### EXERCISE:
Give back all of the data exactly as written.

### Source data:
'''

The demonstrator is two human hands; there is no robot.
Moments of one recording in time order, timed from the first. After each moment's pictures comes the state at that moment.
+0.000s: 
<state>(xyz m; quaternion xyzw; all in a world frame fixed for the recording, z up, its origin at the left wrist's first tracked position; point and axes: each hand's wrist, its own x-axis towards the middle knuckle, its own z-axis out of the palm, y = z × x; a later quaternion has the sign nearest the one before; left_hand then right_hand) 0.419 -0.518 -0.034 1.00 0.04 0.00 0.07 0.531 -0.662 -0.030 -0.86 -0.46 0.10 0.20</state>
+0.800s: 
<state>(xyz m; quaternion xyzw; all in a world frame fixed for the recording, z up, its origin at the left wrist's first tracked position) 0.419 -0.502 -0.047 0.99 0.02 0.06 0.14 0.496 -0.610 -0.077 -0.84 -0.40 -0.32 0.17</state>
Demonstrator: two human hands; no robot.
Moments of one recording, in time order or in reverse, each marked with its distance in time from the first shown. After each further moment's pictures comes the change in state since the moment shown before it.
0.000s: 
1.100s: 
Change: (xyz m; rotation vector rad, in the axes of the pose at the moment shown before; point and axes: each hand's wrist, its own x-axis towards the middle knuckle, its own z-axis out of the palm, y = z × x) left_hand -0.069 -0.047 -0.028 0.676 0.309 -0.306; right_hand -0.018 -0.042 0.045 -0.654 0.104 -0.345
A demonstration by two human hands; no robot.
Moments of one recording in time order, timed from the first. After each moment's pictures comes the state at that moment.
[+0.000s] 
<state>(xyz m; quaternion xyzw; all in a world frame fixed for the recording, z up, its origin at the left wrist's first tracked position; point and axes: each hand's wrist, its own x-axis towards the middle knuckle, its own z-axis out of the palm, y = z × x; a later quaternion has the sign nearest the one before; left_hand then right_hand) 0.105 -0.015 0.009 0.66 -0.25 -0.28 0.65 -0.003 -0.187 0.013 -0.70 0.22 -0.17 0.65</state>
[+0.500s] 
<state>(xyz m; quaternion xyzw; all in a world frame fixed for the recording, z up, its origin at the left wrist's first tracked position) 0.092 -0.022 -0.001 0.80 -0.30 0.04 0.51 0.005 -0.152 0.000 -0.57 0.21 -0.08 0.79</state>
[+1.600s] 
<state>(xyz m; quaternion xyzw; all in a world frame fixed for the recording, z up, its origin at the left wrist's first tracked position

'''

### ANSWER TO THIS EXERCISE:
The demonstrator is two human hands; there is no robot.
Moments of one recording in time order, timed from the first. After each moment's pictures comes the state at that moment.
+0.000s: 
<state>(xyz m; quaternion xyzw; all in a world frame fixed for the recording, z up, its origin at the left wrist's first tracked position; point and axes: each hand's wrist, its own x-axis towards the middle knuckle, its own z-axis out of the palm, y = z × x; a later quaternion has the sign nearest the one before; left_hand then right_hand) 0.419 -0.518 -0.034 1.00 0.04 0.00 0.07 0.531 -0.662 -0.030 -0.86 -0.46 0.10 0.20</state>
+0.800s: 
<state>(xyz m; quaternion xyzw; all in a world frame fixed for the recording, z up, its origin at the left wrist's first tracked position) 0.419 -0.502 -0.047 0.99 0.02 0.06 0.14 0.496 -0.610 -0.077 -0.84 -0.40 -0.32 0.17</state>
Demonstrator: two human hands; no robot.
Moments of one recording, in time order or in reverse, each marked with its distance in time from the first shown. After each further moment's pictures comes the change in state since the moment shown before it.
0.000s: 
1.100s: 
Change: (xyz m; rotation vector rad, in the axes of the pose at the moment shown before; point and axes: each hand's wrist, its own x-axis towards the middle knuckle, its own z-axis out of the palm, y = z × x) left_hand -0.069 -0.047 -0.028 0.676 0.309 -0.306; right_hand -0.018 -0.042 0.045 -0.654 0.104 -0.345
A demonstration by two human hands; no robot.
Moments of one recording in time order, timed from the first. After each moment's pictures comes the state at that moment.
[+0.000s] 
<state>(xyz m; quaternion xyzw; all in a world frame fixed for the recording, z up, its origin at the left wrist's first tracked position; point and axes: each hand's wrist, its own x-axis towards the middle knuckle, its own z-axis out of the palm, y = z × x; a later quaternion has the sign nearest the one before; left_hand then right_hand) 0.105 -0.015 0.009 0.66 -0.25 -0.28 0.65 -0.003 -0.187 0.013 -0.70 0.22 -0.17 0.65</state>
[+0.500s] 
<state>(xyz m; quaternion xyzw; all in a world frame fixed for the recording, z up, its origin at the left wrist's first tracked position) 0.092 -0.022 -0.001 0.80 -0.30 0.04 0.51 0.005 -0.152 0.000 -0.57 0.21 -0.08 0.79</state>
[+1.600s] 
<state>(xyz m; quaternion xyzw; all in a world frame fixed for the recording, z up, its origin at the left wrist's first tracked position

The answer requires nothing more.